WHAT YOU HAVE TO DO: Leave the pictures aside and give back every entry below word for word.

Segment Start: THE INPUT

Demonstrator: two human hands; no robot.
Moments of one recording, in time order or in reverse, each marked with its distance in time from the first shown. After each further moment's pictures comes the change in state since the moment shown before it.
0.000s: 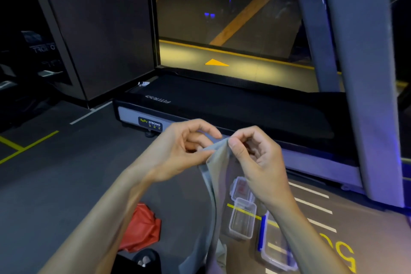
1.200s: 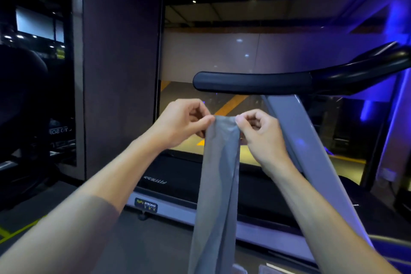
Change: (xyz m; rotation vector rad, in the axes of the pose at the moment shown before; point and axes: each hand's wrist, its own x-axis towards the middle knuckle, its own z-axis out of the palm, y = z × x) left_hand 0.005 0.269 -0.064 0.429 0.293 0.396; right_hand 0.086 -0.260 -0.028 -0.137 0.225 -0.234
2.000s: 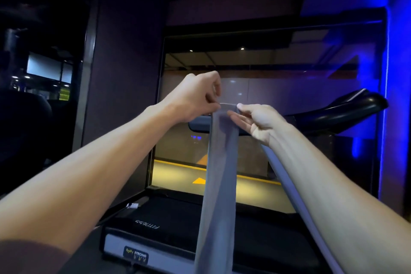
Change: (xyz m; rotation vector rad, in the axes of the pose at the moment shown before) left_hand 0.080 0.138 -0.055 0.535 0.103 0.282; right_hand 0.099 -0.131 -0.031 0.600 -0.087 0.445
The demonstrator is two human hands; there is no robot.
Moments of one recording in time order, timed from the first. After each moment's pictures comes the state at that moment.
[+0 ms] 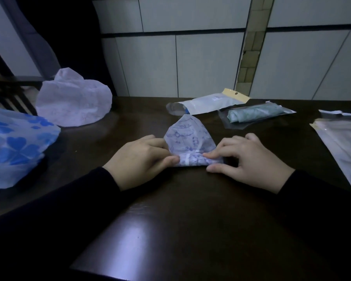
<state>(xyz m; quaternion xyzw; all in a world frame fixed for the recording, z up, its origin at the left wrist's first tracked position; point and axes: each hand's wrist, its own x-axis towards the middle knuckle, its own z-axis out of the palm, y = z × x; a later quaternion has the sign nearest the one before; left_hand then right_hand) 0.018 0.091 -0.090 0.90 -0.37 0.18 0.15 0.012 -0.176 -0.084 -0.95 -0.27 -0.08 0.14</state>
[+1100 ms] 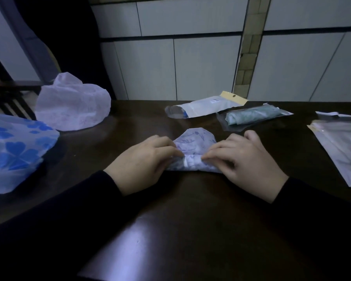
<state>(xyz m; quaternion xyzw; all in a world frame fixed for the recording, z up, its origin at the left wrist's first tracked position) 0.018 0.084 -0.085 0.89 -0.40 0.18 0.12 0.002 -0.169 -0.087 -0.91 -0.31 -0.24 0.12</state>
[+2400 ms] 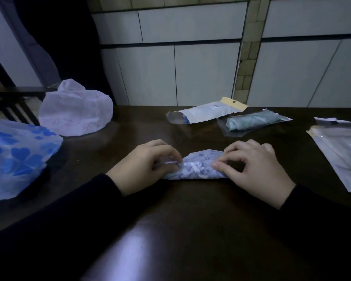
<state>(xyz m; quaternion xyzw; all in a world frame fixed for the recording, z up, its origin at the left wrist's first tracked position) 0.020 0.088 -0.080 0.90 -0.32 0.10 0.28 -0.006 -0.170 -0.081 -0.96 -0.15 -0.17 0.16</state>
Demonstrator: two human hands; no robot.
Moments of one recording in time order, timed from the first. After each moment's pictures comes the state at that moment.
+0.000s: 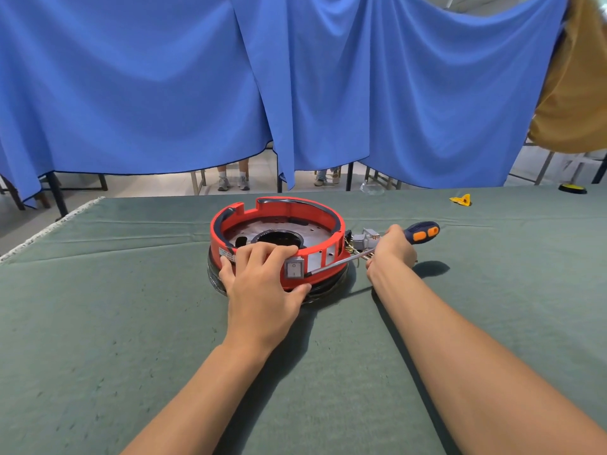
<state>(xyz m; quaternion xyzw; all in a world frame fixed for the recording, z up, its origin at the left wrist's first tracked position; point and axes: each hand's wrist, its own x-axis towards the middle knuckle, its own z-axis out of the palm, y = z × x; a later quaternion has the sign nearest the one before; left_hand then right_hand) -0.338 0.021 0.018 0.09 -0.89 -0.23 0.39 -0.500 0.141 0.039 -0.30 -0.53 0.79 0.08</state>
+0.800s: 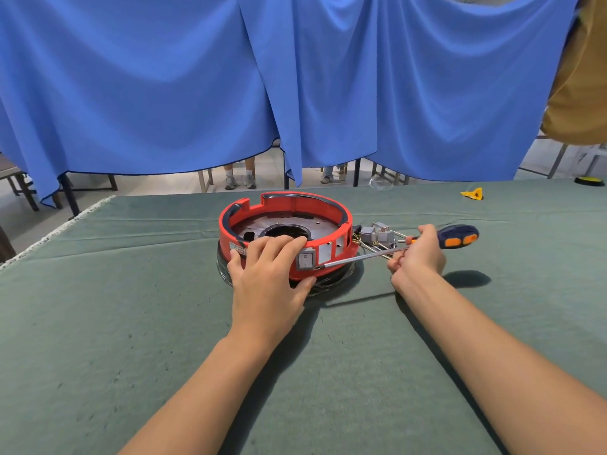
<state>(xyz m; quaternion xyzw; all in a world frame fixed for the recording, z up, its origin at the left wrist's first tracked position) -0.333 0.013 0.018 0.07 -0.91 -0.16 0.37 -0.473 0.164 0.038 -0.27 -0.45 0.85 0.06</state>
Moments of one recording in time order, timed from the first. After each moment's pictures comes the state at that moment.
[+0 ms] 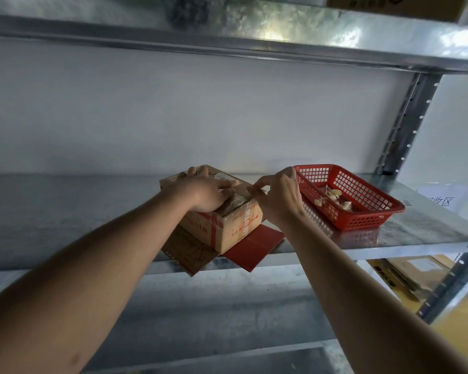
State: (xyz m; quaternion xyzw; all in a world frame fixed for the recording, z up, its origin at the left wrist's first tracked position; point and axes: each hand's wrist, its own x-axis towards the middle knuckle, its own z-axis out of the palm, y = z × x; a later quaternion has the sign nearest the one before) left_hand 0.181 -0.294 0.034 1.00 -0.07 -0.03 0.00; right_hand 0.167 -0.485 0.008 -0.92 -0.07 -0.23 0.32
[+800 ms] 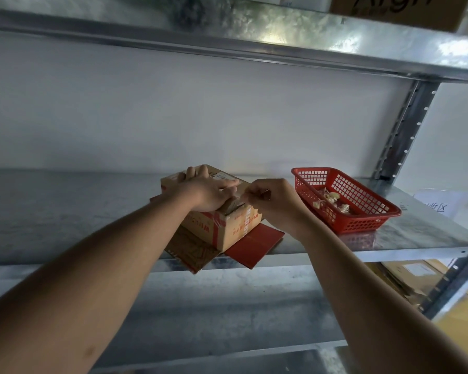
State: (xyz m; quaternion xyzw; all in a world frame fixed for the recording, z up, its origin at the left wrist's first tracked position) left_hand 0.184 -0.295 0.027 1.00 -0.06 -0.02 0.03; right_hand 0.146 -0.493 0.017 -0.89 -0.18 -0.13 0.40
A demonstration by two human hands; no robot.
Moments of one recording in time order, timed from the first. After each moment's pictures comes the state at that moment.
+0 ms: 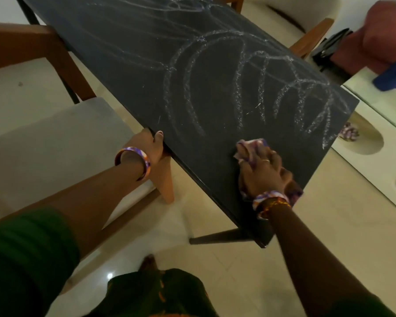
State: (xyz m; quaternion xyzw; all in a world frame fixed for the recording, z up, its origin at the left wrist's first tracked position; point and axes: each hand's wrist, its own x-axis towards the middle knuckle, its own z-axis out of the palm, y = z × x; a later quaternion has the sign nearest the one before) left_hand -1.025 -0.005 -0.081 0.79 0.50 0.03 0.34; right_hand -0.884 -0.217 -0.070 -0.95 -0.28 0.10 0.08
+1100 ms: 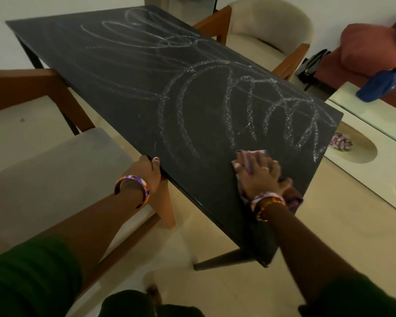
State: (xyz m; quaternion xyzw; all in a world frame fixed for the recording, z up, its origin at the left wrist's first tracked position) left_hand -1.023 -0.006 -0.083 0.81 0.49 0.00 0.31; right_hand -0.856 -0.203 -0.076 -0.96 -0.23 0.10 0.08
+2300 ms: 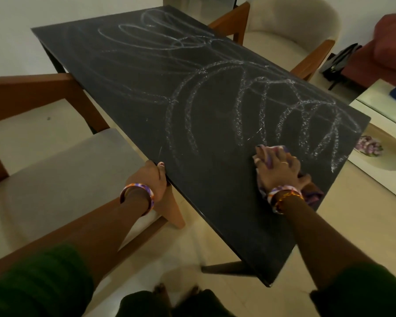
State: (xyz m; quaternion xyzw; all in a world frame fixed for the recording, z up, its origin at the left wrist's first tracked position) left_hand -1.017 -0.012 -0.076 0.82 0.52 -0.02 0.24; right_hand -0.801 -0.192 -0.075 -0.97 -0.22 0.10 0.09
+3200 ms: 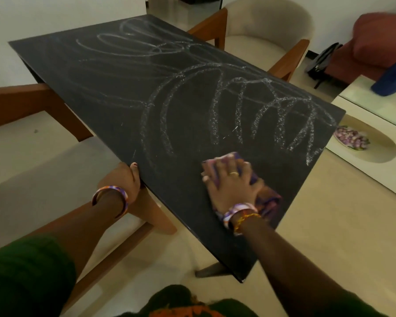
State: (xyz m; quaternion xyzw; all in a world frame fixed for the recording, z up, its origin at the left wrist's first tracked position) left_hand -1.015 -0.009 -0.092 0.83 0.53 0.02 0.17; right_hand -0.864 -0.197 -0.080 -0.94 -0.34 0.06 0.05
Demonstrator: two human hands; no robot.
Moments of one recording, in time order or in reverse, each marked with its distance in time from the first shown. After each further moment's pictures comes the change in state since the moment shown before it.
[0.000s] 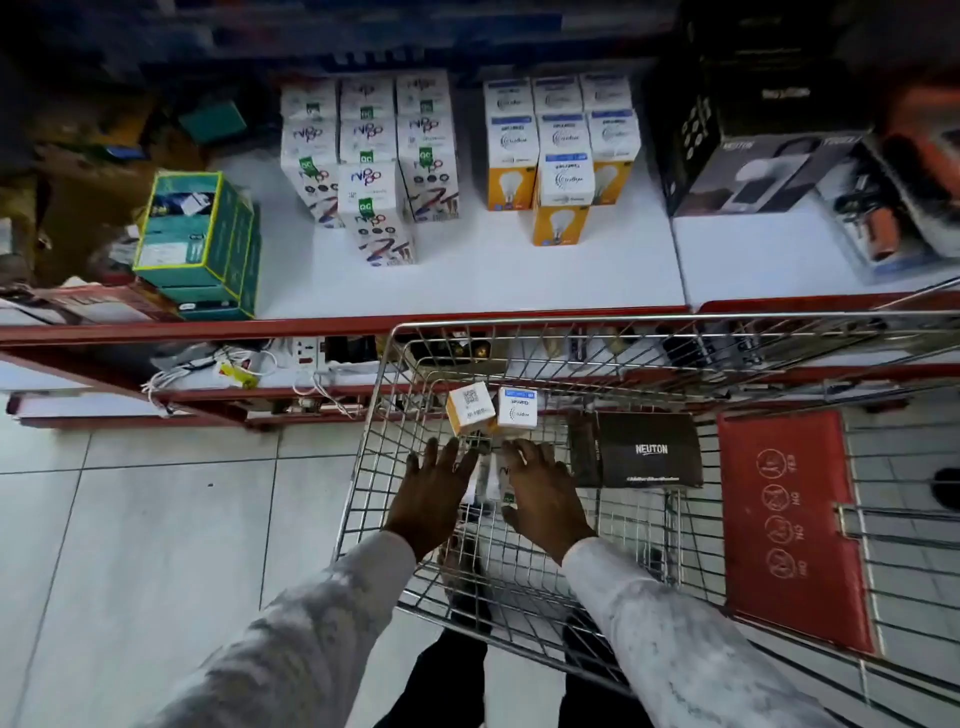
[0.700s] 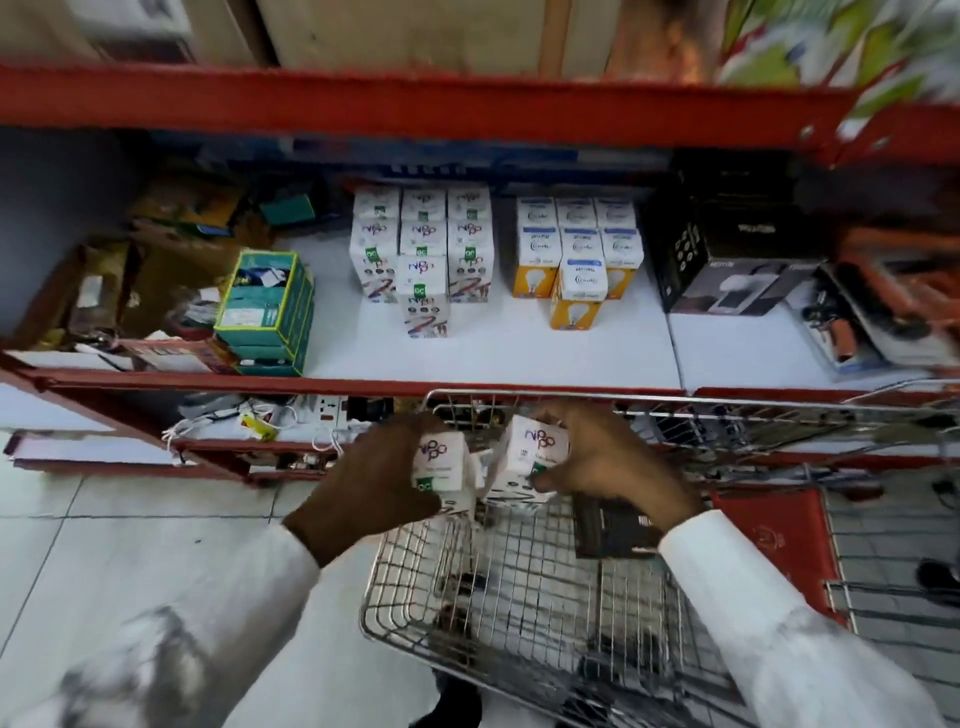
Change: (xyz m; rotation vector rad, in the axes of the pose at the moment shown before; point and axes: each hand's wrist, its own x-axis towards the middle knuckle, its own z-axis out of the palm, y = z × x) left_hand -0.081 -0.070 -0.169 -0.509 0.330 0.034; right_hand -0.017 -0.041 -0.219 0.329 0.004 -0.011
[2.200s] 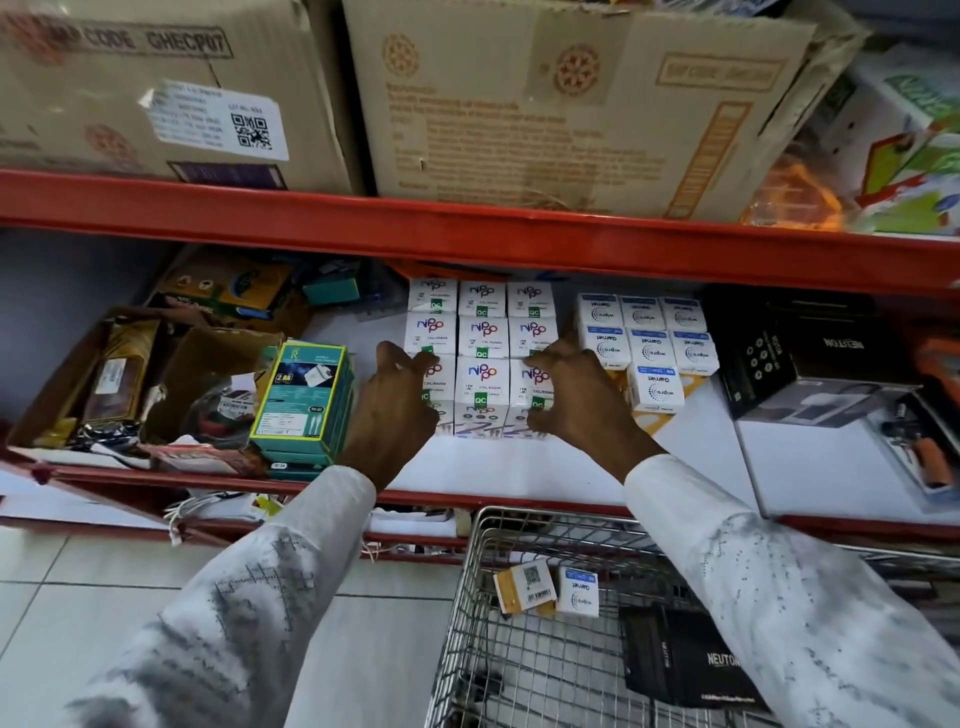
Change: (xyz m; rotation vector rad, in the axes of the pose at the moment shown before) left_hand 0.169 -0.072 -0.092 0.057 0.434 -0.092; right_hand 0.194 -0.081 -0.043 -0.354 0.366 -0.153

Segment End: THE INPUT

EXERCISE ANSWER:
Demonstrator: two human hands; no robot.
Moments of one recording, in time order or in reverse, each marked with its distance in time from the first shown. After each further moment's pictures comes the change in state since the moment shown before it.
0.000s: 
1.200s: 
Change: (xyz m; rotation vector rad, in the axes of the pose at the moment shown before; point and axes: each hand's wrist, its own x-axis towards the middle knuckle, its own z-axis out of the palm, y = z × x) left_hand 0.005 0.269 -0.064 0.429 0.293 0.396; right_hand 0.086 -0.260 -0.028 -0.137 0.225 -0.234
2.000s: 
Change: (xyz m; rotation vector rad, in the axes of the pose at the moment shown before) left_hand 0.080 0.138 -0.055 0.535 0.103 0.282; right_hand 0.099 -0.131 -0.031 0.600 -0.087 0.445
The demonstrator is two human hands; there is no robot.
Moments of one recording in time order, timed from the first. After each moment's pictures comes the state at that moment.
[+0 ms] 
<state>(xyz m; quaternion xyzw; all in a world frame fixed for the recording, z up, its origin at the left wrist's first tracked position; point and axes: each hand's wrist, its own x-axis towards the middle knuckle, its own z-axis out of the palm, y = z × x; a later quaternion has the sign nearest the one before; left_hand then right_hand) 0.018 0.091 -0.090 0.90 -0.37 0.18 0.15 0.012 -0.176 -0.084 -0.95 -0.27 -0.08 0.14</state>
[+1100 ms] 
<state>(xyz m; quaternion xyzw; all in a world frame fixed for the recording, z up, its origin at the left wrist's first tracked position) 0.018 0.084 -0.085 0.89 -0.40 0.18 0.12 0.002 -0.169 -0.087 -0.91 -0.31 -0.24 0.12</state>
[+2400 ms] 
<state>(xyz m; quaternion xyzw; all in a world frame fixed for the recording, z up, its origin at the left wrist's first tracked position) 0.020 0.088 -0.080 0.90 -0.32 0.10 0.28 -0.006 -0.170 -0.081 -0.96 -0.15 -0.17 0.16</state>
Demonstrator: two human hands; no robot.
Moments of one recording in time order, timed from the first. After each moment's pictures comes the state at that moment.
+0.000s: 
<state>(xyz m; quaternion xyzw; all in a world frame fixed for the recording, z up, its origin at the left wrist's first tracked position; point and axes: each hand's wrist, its own x-axis towards the middle knuckle, its own z-axis out of the palm, y = z × x; a later quaternion has the sign nearest the one before; left_hand then right_hand) -0.338 0.021 0.018 0.09 -0.89 -0.23 0.39 -0.500 0.141 0.039 -0.30 -0.53 0.79 0.08</state>
+0.800s: 
<state>(xyz m; quaternion xyzw; all in a world frame fixed for the recording, z up, its origin at the left wrist's first tracked position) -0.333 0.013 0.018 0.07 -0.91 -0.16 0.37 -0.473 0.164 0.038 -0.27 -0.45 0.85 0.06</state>
Moments of one recording in time order, timed from the first. After each moment's pictures comes the state at that moment.
[+0 ms] 
State: (xyz m; quaternion xyzw; all in a world frame fixed for the recording, z up, its origin at the left wrist's first tracked position; point and axes: each hand's wrist, its own x-axis towards the middle knuckle, its own z-axis out of the palm, y = z × x; a later quaternion has the sign nearest the one before) left_hand 0.181 -0.294 0.034 1.00 -0.07 -0.03 0.00; right_hand 0.167 -0.485 0.008 -0.92 -0.07 -0.23 0.32
[+800 ms] 
State: (xyz m; quaternion xyzw; all in a world frame fixed for the recording, z up, its origin at the left wrist's first tracked position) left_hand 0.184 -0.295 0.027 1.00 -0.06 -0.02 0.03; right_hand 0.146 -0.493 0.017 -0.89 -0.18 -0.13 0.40
A demonstration by two human hands; no robot.
Moments of one recording in time order, timed from the first. After each moment's pictures comes the state at that moment.
+0 ms: 
State: (xyz m; quaternion xyzw; all in a world frame fixed for the recording, z up, its origin at the left wrist's first tracked position; point and axes: each hand's wrist, its own x-axis towards the middle knuckle, its own z-axis out of the palm, y = z × x; a later quaternion has the sign nearest the one before) left_hand -1.025 -0.005 -0.081 0.79 0.50 0.03 0.34; right_hand -0.884 -0.217 -0.070 -0.95 -0.28 0.10 0.08
+1100 ms: 
State: (xyz m; quaternion xyzw; all in a world frame fixed for the recording, z up, its origin at the left wrist's first tracked position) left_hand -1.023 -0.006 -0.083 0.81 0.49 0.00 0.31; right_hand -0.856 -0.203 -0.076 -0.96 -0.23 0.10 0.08
+2300 ms: 
State: (xyz m; quaternion xyzw; all in a world frame fixed for the recording, z up, its origin at the left wrist's first tracked position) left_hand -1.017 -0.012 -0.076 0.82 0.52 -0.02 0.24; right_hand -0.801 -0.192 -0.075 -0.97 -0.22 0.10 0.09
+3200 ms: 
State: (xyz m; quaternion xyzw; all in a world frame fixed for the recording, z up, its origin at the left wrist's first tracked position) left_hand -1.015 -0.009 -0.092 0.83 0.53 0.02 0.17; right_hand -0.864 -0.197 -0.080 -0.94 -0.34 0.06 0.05
Demonstrator: two human hands; no robot.
Moments of one recording, in time order or in reverse, each marked with its distance in time from the first shown. After each further moment's pictures comes the change in state since the moment shown before it.
[0.000s] 
[0.700s] 
Change: (xyz m; rotation vector rad, in the axes of the pose at the moment shown before; point and axes: each hand's wrist, its own x-axis towards the middle knuckle, its own z-axis out of the palm, y = z × x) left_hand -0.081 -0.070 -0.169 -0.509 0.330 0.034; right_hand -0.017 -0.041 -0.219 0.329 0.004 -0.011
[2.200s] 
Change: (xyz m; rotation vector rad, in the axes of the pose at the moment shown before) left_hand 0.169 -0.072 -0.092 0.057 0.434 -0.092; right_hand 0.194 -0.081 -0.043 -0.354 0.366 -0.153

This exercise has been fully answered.